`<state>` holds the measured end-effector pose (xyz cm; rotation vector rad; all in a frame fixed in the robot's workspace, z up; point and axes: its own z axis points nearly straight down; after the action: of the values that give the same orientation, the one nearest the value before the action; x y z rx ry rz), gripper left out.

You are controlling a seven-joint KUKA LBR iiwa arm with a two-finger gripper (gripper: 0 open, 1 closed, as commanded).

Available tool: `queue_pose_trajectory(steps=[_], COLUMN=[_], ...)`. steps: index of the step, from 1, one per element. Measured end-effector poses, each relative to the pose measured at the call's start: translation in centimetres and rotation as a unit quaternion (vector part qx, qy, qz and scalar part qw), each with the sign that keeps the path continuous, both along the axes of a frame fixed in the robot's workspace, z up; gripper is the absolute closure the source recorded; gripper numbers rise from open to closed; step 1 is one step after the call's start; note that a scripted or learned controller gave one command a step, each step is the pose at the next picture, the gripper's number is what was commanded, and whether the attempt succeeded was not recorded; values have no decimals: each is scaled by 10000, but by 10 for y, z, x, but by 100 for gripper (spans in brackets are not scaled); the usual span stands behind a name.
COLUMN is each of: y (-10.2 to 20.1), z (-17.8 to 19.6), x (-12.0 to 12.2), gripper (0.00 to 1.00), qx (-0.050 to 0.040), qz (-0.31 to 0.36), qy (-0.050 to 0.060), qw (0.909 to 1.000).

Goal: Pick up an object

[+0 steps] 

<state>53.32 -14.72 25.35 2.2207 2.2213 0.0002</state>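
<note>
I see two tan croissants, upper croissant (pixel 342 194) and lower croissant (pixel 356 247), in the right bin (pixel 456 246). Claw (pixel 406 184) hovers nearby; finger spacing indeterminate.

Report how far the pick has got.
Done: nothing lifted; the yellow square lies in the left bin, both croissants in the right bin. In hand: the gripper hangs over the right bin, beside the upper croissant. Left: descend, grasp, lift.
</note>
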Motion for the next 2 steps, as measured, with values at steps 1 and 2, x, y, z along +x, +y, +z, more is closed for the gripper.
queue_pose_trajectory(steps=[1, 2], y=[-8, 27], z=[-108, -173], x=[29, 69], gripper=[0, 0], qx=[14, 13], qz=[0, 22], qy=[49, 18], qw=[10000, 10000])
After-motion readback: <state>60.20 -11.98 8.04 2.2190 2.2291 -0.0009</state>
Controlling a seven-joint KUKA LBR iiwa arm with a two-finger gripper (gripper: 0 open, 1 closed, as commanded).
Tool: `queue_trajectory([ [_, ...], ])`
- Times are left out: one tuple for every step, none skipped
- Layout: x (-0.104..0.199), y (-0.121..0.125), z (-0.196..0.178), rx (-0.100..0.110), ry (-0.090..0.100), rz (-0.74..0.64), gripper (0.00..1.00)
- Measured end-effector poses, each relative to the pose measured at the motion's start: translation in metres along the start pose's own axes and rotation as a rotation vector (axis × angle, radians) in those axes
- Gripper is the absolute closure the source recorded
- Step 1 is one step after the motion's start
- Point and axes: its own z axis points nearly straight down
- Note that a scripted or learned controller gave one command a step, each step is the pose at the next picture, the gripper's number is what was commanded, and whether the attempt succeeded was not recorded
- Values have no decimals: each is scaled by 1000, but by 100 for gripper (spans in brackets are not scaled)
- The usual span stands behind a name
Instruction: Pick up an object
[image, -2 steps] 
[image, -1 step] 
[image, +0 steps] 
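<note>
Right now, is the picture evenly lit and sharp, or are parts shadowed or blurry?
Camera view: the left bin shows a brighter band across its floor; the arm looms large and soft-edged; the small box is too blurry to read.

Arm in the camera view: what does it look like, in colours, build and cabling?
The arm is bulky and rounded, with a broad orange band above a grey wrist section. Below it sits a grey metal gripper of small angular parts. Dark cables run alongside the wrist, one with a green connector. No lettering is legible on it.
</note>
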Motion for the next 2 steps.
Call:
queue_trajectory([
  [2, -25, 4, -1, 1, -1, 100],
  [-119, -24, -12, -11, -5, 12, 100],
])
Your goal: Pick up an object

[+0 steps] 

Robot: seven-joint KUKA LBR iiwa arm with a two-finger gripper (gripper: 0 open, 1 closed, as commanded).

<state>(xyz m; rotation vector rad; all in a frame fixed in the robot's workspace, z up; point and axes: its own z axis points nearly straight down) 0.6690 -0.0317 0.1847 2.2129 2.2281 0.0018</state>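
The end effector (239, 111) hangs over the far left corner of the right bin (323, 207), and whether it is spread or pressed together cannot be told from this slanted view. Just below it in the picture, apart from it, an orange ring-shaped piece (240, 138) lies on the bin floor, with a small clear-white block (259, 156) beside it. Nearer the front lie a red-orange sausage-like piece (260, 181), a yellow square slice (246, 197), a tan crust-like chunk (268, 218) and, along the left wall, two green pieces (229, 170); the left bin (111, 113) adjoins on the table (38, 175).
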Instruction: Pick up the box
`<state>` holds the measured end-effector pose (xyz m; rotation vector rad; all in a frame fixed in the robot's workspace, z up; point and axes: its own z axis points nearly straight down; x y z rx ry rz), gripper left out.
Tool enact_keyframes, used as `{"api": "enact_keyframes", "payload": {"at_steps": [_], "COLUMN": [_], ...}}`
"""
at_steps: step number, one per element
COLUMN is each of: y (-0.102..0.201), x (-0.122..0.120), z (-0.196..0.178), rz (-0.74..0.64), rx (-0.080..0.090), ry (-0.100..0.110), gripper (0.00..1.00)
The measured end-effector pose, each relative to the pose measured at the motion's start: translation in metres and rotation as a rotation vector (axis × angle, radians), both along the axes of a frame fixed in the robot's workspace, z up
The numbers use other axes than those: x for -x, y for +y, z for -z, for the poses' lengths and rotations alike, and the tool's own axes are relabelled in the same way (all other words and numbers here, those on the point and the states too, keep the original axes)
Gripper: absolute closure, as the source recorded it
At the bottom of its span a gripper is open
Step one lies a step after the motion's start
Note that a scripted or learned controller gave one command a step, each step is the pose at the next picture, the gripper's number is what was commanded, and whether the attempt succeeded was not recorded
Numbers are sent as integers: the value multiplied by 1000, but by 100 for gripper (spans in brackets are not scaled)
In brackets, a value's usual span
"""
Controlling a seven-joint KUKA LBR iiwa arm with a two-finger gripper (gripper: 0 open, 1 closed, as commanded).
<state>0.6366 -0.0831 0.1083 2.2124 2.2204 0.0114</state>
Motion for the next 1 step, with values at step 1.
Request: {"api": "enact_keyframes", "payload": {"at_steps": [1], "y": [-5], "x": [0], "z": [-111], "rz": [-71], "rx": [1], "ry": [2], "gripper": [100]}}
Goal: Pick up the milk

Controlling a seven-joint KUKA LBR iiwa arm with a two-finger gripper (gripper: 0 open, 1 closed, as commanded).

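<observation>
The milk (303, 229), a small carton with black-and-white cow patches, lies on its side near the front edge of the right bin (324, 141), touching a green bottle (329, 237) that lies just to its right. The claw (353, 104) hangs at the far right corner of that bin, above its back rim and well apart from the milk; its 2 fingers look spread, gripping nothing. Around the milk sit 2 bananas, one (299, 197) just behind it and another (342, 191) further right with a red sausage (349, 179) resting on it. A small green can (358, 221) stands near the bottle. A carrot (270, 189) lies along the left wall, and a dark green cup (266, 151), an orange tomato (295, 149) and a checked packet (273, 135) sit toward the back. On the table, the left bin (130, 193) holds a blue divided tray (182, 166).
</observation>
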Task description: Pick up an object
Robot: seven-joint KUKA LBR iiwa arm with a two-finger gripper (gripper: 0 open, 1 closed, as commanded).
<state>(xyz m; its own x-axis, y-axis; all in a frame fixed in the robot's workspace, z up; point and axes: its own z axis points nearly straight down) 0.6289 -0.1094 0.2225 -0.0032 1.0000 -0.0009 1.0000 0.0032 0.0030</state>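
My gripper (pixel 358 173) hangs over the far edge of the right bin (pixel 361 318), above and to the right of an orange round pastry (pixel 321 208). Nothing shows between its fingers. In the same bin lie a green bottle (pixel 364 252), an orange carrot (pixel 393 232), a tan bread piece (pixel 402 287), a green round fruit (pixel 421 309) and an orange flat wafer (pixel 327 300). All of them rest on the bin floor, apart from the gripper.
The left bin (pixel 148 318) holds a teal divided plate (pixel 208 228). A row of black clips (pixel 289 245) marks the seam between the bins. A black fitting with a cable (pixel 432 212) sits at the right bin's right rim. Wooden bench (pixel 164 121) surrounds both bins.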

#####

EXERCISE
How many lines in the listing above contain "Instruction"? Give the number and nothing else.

ANSWER FOR THE TASK
2